To do
Given the entries below, copy each of them out exactly.

** Data follows **

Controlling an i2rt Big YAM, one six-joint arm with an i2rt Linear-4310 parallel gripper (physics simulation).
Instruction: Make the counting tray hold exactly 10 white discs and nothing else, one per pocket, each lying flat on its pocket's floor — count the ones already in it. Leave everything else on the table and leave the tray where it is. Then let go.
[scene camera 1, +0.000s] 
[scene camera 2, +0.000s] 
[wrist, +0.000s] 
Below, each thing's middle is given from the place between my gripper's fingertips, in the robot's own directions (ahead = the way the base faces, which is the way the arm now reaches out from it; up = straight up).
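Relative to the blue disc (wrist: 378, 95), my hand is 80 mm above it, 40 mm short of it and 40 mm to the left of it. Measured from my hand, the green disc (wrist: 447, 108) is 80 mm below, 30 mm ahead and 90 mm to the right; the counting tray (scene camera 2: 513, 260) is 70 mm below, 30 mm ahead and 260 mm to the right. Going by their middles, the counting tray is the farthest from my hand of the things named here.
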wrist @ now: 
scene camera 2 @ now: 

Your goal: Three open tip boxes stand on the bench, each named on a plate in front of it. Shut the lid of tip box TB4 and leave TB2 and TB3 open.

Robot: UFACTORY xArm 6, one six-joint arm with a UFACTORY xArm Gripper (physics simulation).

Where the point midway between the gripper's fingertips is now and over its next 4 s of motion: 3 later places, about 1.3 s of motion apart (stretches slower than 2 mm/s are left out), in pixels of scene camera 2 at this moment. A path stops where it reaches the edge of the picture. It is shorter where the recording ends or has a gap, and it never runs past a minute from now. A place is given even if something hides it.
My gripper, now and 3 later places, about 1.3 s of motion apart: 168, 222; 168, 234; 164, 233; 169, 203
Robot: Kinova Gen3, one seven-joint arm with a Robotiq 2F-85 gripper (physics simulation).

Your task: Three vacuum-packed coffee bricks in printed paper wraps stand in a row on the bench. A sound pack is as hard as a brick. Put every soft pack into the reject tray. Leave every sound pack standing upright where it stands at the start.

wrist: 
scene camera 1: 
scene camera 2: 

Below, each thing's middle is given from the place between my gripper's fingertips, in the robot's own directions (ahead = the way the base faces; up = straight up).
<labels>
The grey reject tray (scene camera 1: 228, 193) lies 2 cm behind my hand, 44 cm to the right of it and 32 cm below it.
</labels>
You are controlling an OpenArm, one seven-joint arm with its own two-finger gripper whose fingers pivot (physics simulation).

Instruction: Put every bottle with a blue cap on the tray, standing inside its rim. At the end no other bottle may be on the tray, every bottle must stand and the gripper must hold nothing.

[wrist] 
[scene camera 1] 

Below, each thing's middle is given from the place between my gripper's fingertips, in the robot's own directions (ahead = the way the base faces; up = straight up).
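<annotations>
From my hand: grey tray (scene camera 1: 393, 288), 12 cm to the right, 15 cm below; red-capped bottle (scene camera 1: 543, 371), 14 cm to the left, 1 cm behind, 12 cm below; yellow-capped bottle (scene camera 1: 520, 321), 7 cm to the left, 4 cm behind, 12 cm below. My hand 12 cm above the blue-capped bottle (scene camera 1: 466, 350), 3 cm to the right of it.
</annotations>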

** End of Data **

Response to this task
Controlling an i2rt Big YAM, one six-joint arm with an i2rt Linear-4310 parallel gripper (physics simulation).
Instruction: Make the counting tray hold exactly 10 white discs and nothing else, one per pocket, each lying flat on its pocket's floor — count the ones already in it. Leave everything else on the table and leave the tray where it is. Then let go.
[scene camera 1, +0.000s] 
[scene camera 2, +0.000s] 
[wrist, +0.000s] 
Below, each thing's middle is given from the place between my gripper's fingertips, in the robot's own directions (ahead = the way the base faces, which is the way the arm now reaches out from it; up = straight up).
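Relative to the blue disc (wrist: 378, 95), my hand is 80 mm above it, 40 mm short of it and 40 mm to the left of it. Measured from my hand, the green disc (wrist: 447, 108) is 80 mm below, 30 mm ahead and 90 mm to the right; the counting tray (scene camera 2: 513, 260) is 70 mm below, 30 mm ahead and 260 mm to the right. Going by their middles, the counting tray is the farthest from my hand of the things named here.
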wrist @ now: 
scene camera 2 @ now: 

Your goal: Three open tip boxes stand on the bench, each named on a plate in front of it. Shut the lid of tip box TB4 and leave TB2 and TB3 open.

Robot: UFACTORY xArm 6, one six-joint arm with a UFACTORY xArm Gripper (physics simulation).

Where the point midway between the gripper's fingertips is now and over its next 4 s of motion: 3 later places, about 1.3 s of motion apart (stretches slower than 2 mm/s are left out), in pixels of scene camera 2 at this moment. A path stops where it reaches the edge of the picture. It is shorter where the recording ends or has a gap, and it never runs past a minute from now. A place is given even if something hides it.
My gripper, now and 3 later places, about 1.3 s of motion apart: 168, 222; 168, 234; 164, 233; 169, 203
Robot: Kinova Gen3, one seven-joint arm with a Robotiq 2F-85 gripper (physics simulation).

Your task: Three vacuum-packed coffee bricks in printed paper wraps stand in a row on the bench. A sound pack is as hard as a brick. Put every soft pack into the reject tray. Leave every sound pack standing upright where it stands at the start.

wrist: 
scene camera 1: 
scene camera 2: 

Below, each thing's middle is given from the place between my gripper's fingertips, in the robot's own directions (ahead = the way the base faces; up = straight up).
<labels>
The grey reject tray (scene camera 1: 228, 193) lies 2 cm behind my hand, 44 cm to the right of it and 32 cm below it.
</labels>
You are controlling an OpenArm, one seven-joint arm with its own two-finger gripper whose fingers pivot (physics simulation).

Instruction: Put every bottle with a blue cap on the tray, standing inside its rim. At the end no other bottle may be on the tray, every bottle must stand and the gripper must hold nothing.

[wrist] 
[scene camera 1] 

Below, each thing's middle is given from the place between my gripper's fingertips, in the robot's own directions (ahead = the way the base faces; up = straight up).
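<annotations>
From my hand: grey tray (scene camera 1: 393, 288), 12 cm to the right, 15 cm below; red-capped bottle (scene camera 1: 543, 371), 14 cm to the left, 1 cm behind, 12 cm below; yellow-capped bottle (scene camera 1: 520, 321), 7 cm to the left, 4 cm behind, 12 cm below. My hand 12 cm above the blue-capped bottle (scene camera 1: 466, 350), 3 cm to the right of it.
</annotations>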

The exercise is now done.